Однажды в столовой Шостак дал мне книжку Виктора Некрасова и рекомендовал ее прочитать. Книга, это были парижские путевые очерки, мне не понравилась. Я
с трудом дочитал до того места, где Некрасов описывал свой «героический подвиг» и отбросил ее в сторону. «Героический подвиг» состоял в том, что Некрасов, находясь в Соборе Парижской Богоматери, держал свой рот закрытым в то время, когда священник вкладывал в открытые рты окружавших Некрасова верующих, просфоры. Это не первый раз, когда диссидент выставлял свой атеизм напоказ, как добродетель. У меня под подушкой была другая книжка, атеистическая брошюра, на последней странице которой рукой Чиннова была вписана молитва. Я открыл ее и стал учить молитву на память.
Больше Шостак мне книг не предлагал, да мы и не виделись с ним, ибо я перестал ходить на прогулку. Хало-перидол приковал меня к койке. Я чувствовал сильную слабость и апатию. Халоперидол отнял у меня желание жить, желание бороться и даже — желание думать. У меня возобновились сны — кошмары, наподобие тех, что я видел во время пыток тизерцином, и сильно разболелись пальцы рук и ног.
Ночью, во время прозрачного халоперидолового сна я тер пальцы рук о тело, прикладывал к наиболее теплым его местам, дул на них — ничего не помогало. Было такое чувство, как будто я их отлежал, но более сильное. Родство внешних ощущений указывало на их физическое родство. В обоих случаях причиной было нарушение кровообращения. Только в первом случае, когда отлежал, восстановить кровообращение было легко. В моем же случае восстановить кровообращение было нельзя. Халоперидол поражал сердце систематически и с каждым днем недостаточность кровообращения становилась все заметнее.
У меня появились судороги. Хотя мне был приписан корректор ромпаркин, тем не менее ежедневно, под вечер, судорогами сводило мои ноги.
Дней через 7 после начала пыток халоперидолом началась задержка мочеиспускания. Появилась скованность во всем теле. Я перестал умываться и чистить зубы. В бане я уже не мог проявить необходимую скорость и оставался тоже немытым.
Наконец, я превратился в лежачего больного. Круглые сутки я лежал в койке, слегка прикрытый тонкой оболочкой халоперидолового сна.

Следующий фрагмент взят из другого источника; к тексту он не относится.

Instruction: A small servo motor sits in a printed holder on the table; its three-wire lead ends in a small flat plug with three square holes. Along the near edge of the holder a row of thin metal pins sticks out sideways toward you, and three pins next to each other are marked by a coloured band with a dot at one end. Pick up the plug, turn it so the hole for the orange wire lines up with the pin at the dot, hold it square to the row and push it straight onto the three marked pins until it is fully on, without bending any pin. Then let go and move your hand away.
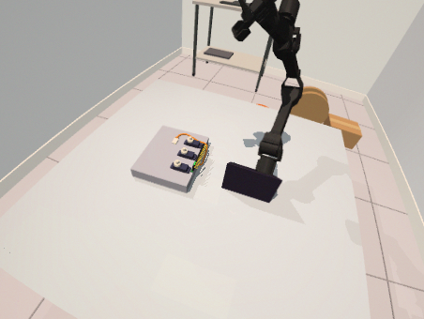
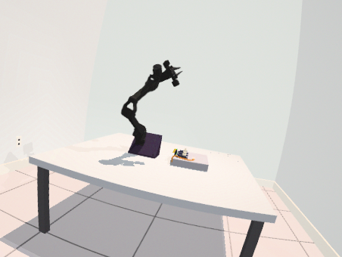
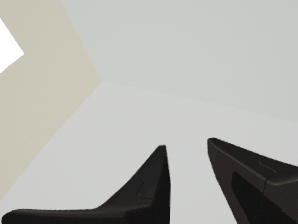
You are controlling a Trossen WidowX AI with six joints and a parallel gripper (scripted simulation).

Вставал я лишь на, прием пищи, на лекарство, да в туалет. Оправка стала для меня дополнительной мукой. Чтобы попасть в туалет, надо было часами тихонько стучаться в дверь (сильно стукнешь — изобьют). Когда, наконец, санитар выпускал из камеры, я приходил в туалет и не мог оправиться, ибо у меня начал атрофироваться аппарат мочеиспускания. Санитар, не испытавший подобных пыток, не мог понять моих мучений:
— Придуриваешься, а еще говоришь, что не сумасшедший! Пошел в камеру!
Я так и уходил, не оправившись, а через короткое время снова стучал в дверь камеры, вызывая у санитара ярость и отборную ругань.
Муравьев, видя, что дело мое плохо, написал родственникам, чтобы они срочно прислали ему калорийную посылку. Посылку прислали и он, подкупив санитаров, забегал ко мне в камеру и кормил меня, как ребенка. Но даже дополнительное питание не могло значительно отдалить тот конец, который был уже очевиден.